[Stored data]
= = = =

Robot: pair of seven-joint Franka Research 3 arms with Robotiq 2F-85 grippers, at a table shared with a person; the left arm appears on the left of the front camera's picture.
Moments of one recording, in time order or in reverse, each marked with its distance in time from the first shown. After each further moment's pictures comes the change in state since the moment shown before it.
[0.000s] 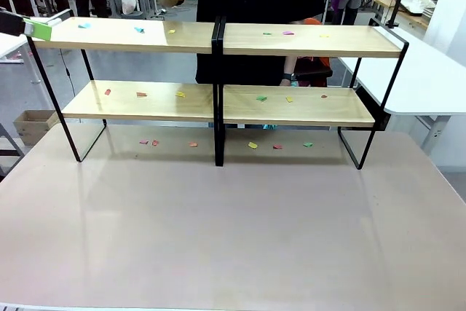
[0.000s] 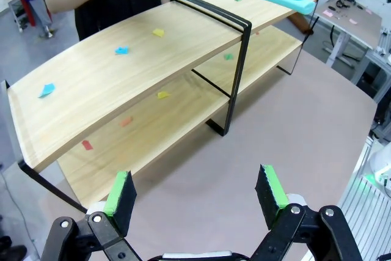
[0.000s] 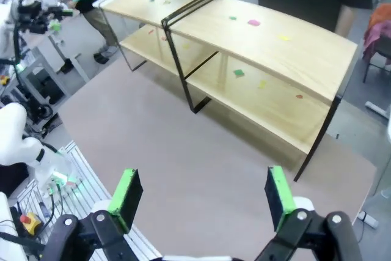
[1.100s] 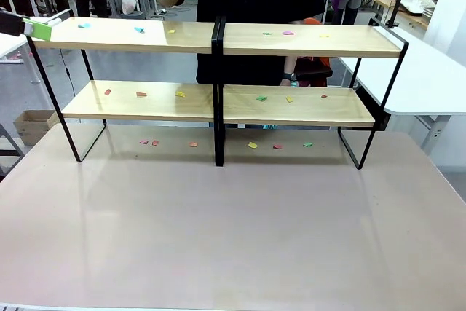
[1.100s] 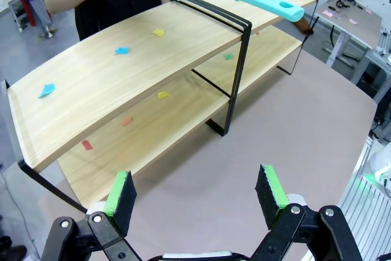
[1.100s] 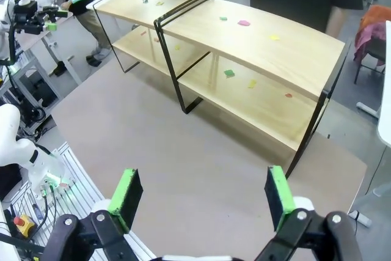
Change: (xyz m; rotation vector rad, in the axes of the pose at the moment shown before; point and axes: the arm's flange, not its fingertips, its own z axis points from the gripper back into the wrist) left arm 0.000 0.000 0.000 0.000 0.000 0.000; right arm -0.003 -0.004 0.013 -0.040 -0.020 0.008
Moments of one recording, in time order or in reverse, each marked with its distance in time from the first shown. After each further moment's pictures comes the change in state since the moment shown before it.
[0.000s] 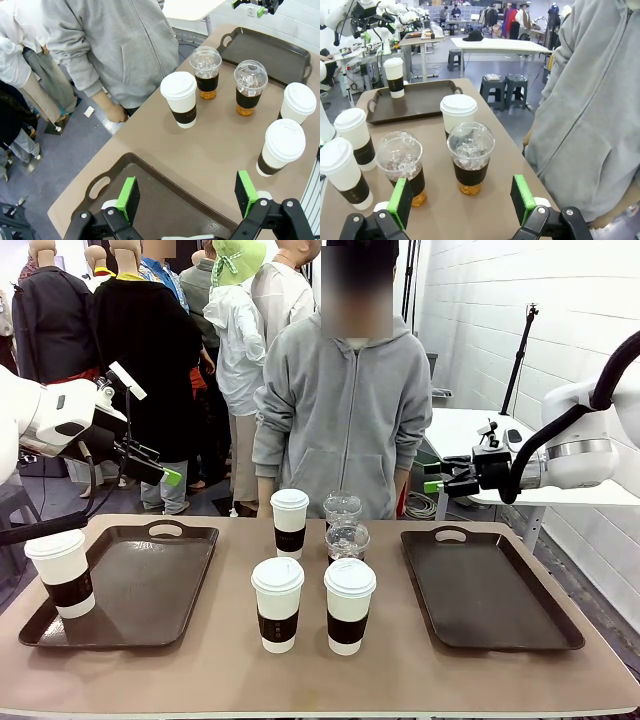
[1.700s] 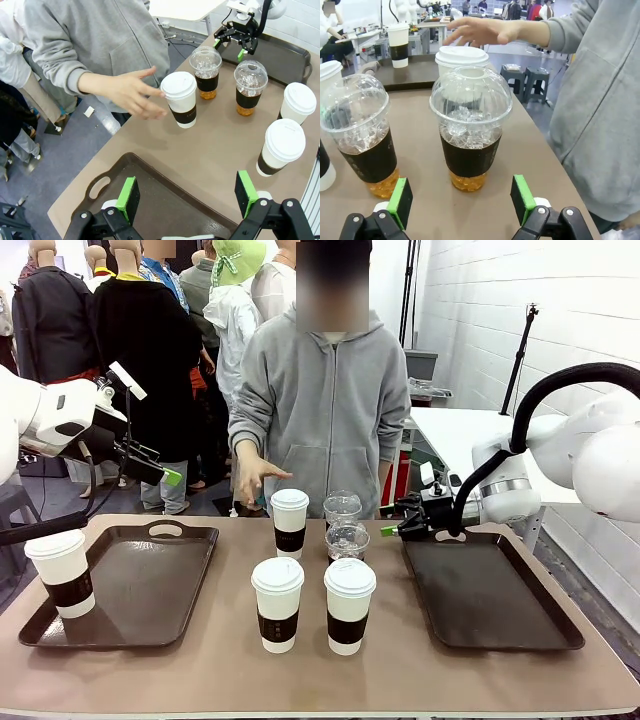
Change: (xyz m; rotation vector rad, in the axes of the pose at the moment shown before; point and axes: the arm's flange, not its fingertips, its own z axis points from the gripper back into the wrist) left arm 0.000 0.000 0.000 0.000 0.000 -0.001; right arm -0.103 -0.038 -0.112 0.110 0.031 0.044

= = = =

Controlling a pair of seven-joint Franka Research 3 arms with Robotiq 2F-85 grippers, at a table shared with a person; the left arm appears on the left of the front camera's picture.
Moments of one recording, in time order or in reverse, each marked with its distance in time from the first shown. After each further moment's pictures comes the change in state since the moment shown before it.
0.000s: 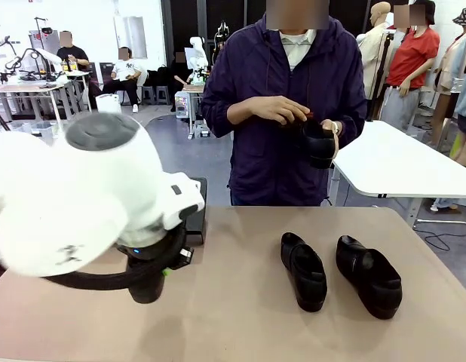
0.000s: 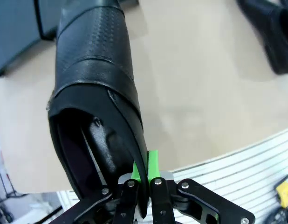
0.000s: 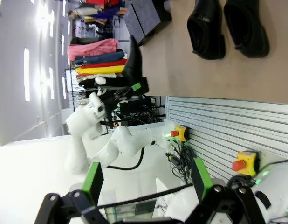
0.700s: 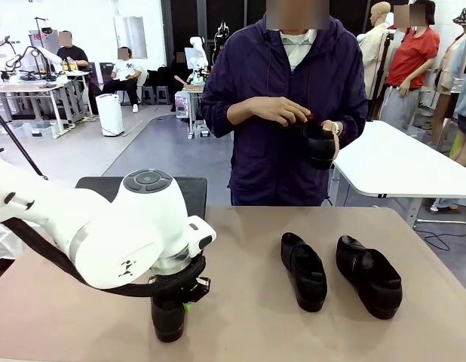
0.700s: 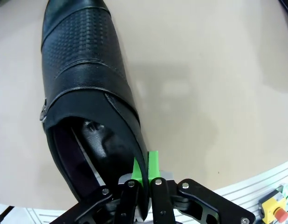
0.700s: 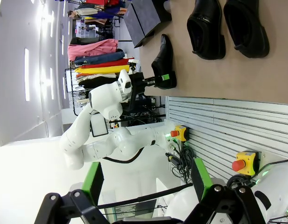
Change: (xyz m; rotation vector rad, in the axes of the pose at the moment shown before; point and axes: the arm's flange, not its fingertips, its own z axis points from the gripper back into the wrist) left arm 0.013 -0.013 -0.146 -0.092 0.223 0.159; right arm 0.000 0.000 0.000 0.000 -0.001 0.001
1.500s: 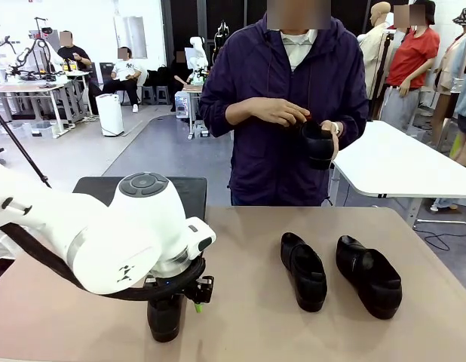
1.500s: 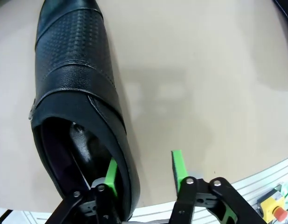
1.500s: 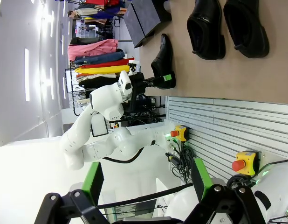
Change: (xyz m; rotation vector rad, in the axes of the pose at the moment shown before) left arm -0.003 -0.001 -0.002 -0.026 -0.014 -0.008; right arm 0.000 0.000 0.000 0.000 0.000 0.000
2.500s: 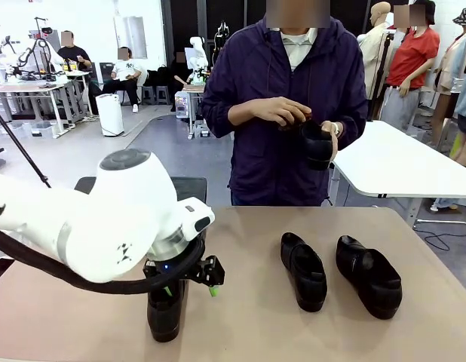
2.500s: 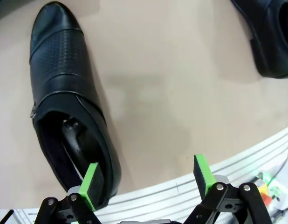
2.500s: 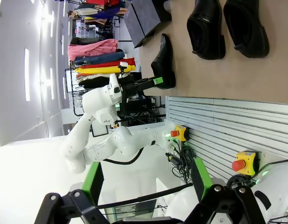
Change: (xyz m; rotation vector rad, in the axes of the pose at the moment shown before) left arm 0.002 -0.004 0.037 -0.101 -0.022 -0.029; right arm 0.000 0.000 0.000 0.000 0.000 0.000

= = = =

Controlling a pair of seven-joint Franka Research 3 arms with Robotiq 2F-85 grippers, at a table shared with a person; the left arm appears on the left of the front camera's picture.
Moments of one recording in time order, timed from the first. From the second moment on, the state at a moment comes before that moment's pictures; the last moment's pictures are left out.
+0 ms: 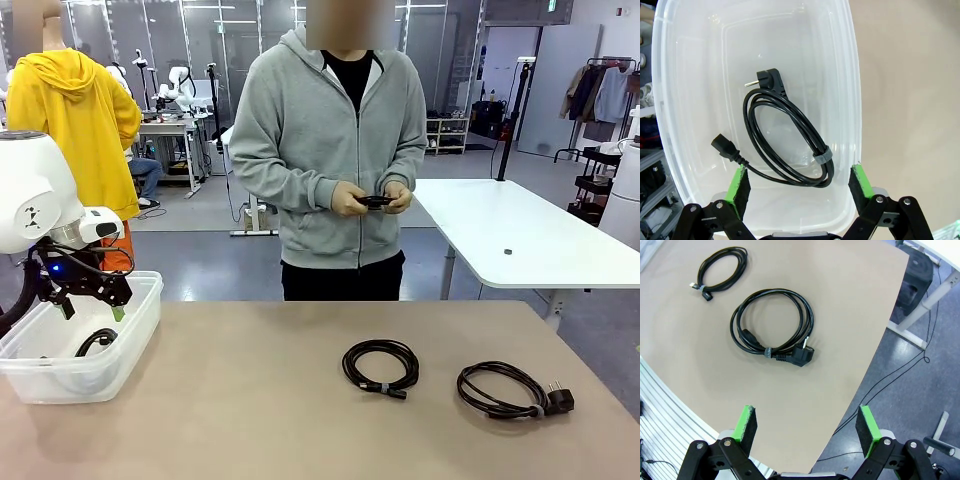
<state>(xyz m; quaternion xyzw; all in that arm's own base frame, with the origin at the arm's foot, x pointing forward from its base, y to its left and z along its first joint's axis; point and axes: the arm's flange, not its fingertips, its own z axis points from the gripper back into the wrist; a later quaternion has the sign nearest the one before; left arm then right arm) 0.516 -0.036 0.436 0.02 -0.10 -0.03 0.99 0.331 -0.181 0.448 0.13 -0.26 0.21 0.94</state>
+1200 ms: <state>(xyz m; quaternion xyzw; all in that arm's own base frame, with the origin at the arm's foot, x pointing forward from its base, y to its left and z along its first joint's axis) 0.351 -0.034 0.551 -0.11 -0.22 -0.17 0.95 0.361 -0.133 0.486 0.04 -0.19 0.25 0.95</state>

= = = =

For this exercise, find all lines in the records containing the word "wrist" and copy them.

Change: (xyz m; rotation vector rad, in the axes of the pose at the moment shown before; point and axes: the arm's flange, not its fingertips, its own z axis points from the gripper back into the wrist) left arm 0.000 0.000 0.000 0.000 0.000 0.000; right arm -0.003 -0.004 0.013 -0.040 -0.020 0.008
Change: (xyz m; rotation vector rad, in the axes of the pose at the moment shown before; point and axes: the arm's flange, not its fingertips, its own z axis points from the gripper back into the wrist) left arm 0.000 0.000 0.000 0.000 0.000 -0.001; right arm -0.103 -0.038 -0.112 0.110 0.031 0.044
Change: (xyz m; rotation vector rad, in the axes of the pose at the moment shown before; point and axes: the arm's flange, not its fingertips, its own z axis points from the gripper back into the wrist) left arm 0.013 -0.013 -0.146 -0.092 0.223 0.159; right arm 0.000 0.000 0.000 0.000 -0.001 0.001
<state>(xyz m; quaternion xyzw; all in that arm's own base frame, with the origin at the arm's foot, x pointing forward from its base, y to its left and z along its first joint's axis; point and axes: the arm's flange, not its fingertips, its own z axis points from the gripper back into the wrist; a later quaternion has the sign nearest the one before; left arm then right arm) 0.516 -0.036 0.436 0.02 -0.10 -0.03 0.99 0.331 -0.181 0.448 0.13 -0.26 0.21 0.94</state>

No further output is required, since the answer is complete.